To do
Copy out exactly the lines beginning with the one that contains "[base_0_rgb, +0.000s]" and ending at the last line of the listing, skipping any pictures.
#####
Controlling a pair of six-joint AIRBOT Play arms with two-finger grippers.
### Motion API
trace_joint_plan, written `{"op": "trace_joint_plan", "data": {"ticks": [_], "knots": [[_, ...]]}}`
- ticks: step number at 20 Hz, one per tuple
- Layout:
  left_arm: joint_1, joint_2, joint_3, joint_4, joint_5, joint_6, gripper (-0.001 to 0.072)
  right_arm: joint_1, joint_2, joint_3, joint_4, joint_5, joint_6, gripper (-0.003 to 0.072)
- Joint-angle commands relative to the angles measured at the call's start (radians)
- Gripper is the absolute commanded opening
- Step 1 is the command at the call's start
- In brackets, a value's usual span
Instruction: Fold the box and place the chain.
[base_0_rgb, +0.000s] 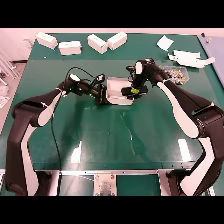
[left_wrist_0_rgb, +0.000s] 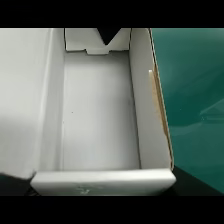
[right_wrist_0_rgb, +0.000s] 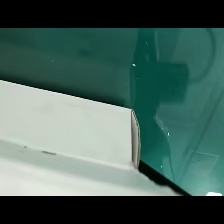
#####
Answer for the task
[base_0_rgb, +0.000s] 
[left_wrist_0_rgb, +0.000s] 
[right_wrist_0_rgb, +0.000s] 

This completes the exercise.